Kanye West, qui veut désormais qu’on l’appelle «Ye», a montré dès les premières réunions avec les équipes d’Adidas, en 2013, à quel point il se considérait comme intouchable. Ainsi cette première réunion de travail où, pour marquer sa désapprobation avec des dessins proposés par les créatifs dédiés au design des Yeezys, nom de ses sneakers, Ye dessine des croix gammées sur les modèles qu’il ne juge pas à son goût. La scène se déroule dans les bureaux d’Adidas en Allemagne, à quelques kilomètres de Nuremberg où furent jugés 24 dignitaires du Troisième Reich et où le concept de crime contre l’humanité émergea. Quelques semaines seulement avant l’épisode des croix gammées, le rappeur avait diffusé des extraits d’un film porno aux dirigeants d’Adidas, qu’il avait invités chez lui à New York, pour stimuler leur créativité, selon l’article. Ce type d’épisode va se multiplier année après année sans que rien ne soit fait pour stopper Ye.

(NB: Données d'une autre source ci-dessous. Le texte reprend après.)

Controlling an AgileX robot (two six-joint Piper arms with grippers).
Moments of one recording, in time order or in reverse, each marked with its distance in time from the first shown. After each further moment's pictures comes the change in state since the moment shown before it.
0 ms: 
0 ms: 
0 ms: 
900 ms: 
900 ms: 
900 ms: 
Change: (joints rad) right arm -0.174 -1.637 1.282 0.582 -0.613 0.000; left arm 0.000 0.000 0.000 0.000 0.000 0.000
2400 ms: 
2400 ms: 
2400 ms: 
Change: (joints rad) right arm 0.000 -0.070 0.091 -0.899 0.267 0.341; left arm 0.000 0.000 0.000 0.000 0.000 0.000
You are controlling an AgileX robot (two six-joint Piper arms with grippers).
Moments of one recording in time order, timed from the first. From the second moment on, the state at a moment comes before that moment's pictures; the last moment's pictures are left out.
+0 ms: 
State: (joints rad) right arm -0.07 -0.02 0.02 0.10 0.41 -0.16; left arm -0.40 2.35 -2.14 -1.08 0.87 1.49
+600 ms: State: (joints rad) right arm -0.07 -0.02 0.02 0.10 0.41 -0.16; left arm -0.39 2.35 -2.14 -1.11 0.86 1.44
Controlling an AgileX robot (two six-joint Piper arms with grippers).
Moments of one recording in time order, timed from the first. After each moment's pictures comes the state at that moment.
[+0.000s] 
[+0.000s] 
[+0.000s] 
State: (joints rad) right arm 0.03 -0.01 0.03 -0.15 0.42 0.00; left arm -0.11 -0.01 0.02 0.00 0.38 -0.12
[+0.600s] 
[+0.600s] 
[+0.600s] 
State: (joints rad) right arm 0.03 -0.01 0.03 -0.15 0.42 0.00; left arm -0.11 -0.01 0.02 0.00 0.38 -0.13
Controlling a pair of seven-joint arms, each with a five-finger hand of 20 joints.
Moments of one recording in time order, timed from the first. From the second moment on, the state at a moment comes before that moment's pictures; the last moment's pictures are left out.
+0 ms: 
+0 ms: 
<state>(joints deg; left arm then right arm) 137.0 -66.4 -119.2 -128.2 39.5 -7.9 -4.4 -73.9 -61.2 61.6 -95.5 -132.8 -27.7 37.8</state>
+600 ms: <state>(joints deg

L’enquête implacable du New York Times éclaire sur l’ensemble de la relation entre l’artiste et l’entreprise. L’association fut un «win-win», autant pour Adidas, à la peine sur le marché en 2013, loin derrière Nike, et qui a de nouveau semblé cool aux yeux de la nouvelle génération, que pour Kanye West, qui a ainsi acquis une crédibilité et une grande visibilité dans le monde de la mode.

Les Yeezys, sneakers devenues mythiques dès leur apparition sur le marché, auraient rapporté jusqu’à 1 milliard de dollars par an à l’équipementier, et des centaines de millions de dollars à Ye. Plus de 250 modèles différents seront produits au total. Le contrat entre Kanye West et Adidas reste le plus gros jamais signé avec une personnalité non-athlète, et le deuxième le plus élevé de l’histoire, après celui liant le basketteur Michael Jordan à Nike et qui a permis à la marque à la virgule de largement distancer Adidas dès 1984, année du lancement des Air Jordan.

Colérique, ordurier, agressif…

Egocentrique, obsessionnel et tatillon, au point de bloquer les processus de création, sujet à des crises paranoïaques de plus en plus aiguës, si ingérable qu’une marche à suivre est imposée aux équipes travaillant à ses côtés (ne pas entamer de relation intime avec lui, ne pas travailler à proximité du rappeur de trop longues semaines…), colérique, ordurier, agressif, osant affirmer que son contrat avec la firme était «de l’esclavage», Ye a été écarté des affaires en octobre 2022 après ses déclarations publiques sur les juifs, l’esclavage et le mouvement Black Lives Matter.

Les dirigeants d’Adidas n’ont pas pris en compte les alertes des équipes qui travaillaient au côté du rappeur. Ils ont au contraire renforcé son sentiment d’impunité en augmentant sa part des royalties et en produisant toujours plus de modèles de Yeezys. Jusqu’à arrêter les frais l’an dernier, face aux sorties toujours plus ignobles de leur protégé. A force de tarder à condamner les folies de sa poule aux œufs d’or, Adidas a non seulement fait preuve d’une négligence hautement problématique, mais s’est rendu complice de son collaborateur. Adidas a prévu de lourdes pertes suite à la rupture de son contrat pour l’année 2023.